I felt that bearings go along pipes not smoothly when slow. Like they are facing some little obstacles that obstruct their movement. I checked the pipes (stainless steel) - they are perfectly polished. But still somehow the bearings find some bumps on their way.
It’s like when you drive car slowly you feel all the small cavities of the road but when you will speed up - you will feel nothing.
I highly doubt that it’s only me with such thing. Taking into account that most of you don’t have dust suction systems attached - and dust/chips land on pipes in front of bearings making even more obstacles for them.
So is it that nobody cares about jerks coming from it or you run it on high speed or is it I’m missing something?
It’s also possible the bearing themselves are bad. Did you get the sealed bearings? If you hold a bearing in your hand and move the center around, can you feel any wiggle or grinding?

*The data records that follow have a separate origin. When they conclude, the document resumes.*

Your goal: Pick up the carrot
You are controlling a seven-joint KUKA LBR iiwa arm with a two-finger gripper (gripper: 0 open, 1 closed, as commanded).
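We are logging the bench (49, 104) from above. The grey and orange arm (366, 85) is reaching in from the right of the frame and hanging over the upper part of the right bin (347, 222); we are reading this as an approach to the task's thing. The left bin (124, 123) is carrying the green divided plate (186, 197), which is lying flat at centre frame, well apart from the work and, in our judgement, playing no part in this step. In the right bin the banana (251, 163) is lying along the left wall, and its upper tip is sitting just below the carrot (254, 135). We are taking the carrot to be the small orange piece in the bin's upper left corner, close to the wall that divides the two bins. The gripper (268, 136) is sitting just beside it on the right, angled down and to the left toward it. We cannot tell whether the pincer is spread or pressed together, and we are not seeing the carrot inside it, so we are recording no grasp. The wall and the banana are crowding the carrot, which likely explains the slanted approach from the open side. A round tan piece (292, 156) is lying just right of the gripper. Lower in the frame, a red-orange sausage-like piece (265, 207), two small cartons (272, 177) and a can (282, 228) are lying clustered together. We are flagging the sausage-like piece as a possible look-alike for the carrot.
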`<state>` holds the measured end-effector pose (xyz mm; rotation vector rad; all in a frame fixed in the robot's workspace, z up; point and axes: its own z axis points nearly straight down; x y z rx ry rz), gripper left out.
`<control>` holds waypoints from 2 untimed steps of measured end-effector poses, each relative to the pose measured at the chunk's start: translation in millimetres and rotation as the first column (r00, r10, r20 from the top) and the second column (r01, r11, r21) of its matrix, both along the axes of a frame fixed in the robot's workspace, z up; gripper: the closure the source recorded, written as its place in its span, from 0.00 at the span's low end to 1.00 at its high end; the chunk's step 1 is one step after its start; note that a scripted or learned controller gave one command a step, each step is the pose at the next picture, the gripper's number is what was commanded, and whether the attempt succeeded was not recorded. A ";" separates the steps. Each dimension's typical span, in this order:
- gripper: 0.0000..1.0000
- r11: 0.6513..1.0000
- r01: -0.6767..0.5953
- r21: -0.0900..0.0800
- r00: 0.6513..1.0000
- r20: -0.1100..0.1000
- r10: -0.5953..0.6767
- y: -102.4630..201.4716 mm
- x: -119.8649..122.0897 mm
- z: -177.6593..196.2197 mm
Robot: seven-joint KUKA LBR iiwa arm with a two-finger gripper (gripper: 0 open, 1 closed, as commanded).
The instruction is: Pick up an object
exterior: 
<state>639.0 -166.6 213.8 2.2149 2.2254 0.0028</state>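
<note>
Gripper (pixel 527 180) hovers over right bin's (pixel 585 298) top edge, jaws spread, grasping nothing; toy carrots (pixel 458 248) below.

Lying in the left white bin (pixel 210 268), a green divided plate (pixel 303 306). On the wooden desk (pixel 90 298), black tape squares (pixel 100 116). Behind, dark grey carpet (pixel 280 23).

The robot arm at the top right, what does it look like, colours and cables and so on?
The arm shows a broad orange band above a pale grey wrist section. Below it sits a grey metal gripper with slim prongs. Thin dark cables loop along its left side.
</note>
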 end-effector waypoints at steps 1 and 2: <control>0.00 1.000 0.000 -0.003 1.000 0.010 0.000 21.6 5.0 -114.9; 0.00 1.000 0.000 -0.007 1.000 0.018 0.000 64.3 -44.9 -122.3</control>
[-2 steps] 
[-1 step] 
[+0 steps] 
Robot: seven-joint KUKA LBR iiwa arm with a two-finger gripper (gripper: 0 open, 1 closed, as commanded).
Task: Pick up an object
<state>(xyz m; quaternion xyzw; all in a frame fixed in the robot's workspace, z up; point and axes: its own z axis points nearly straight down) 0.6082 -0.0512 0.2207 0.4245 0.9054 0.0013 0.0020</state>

Ryan, I don’t quite understand second sentence, what is MRRF?
I suspect that pipes are a little wide because its harder to insert them into bearings than old aluminium pipes that I installed initially. I will try to enlarge the holes for screws that act as bearings’ axis in order to allow bearings to stay wider from each other. Hope it will help.
BTW, Ryan’s advise to install non-steel cored belts helped in easiness of movement of gantry - steel core belts provide something similar to friction (which is obviously not friction but energy needed to bend steel in the area of pulley).
You shouldn’t open up those bearing holes. It will make it almost impossible to get everything squared up. The bolts that go through bearings with plastic on both sides should be loose. The nut is there to keep the bolt from falling out.
Well, Barry, your comment was to late, I already did it )
I did 8.5mm diameter instead of 8mm. I had to tune the force of screws tightening very good this time to avoid the backlashes between pipe and bearing-plastic parts.
And yesss! Now it moves smoothly on all speeds!
Now another problem - innertion vibration on start of moving or at the moment of direction change. It is not new problem but it was not so obviois in the background of other problems or maybe steel belts prevented it.
I went further and updated into setup from BraunCNC (you can youtube or thingiverse it) (but with 6mm belt still). Now a lot better. Can finally focus on other problems.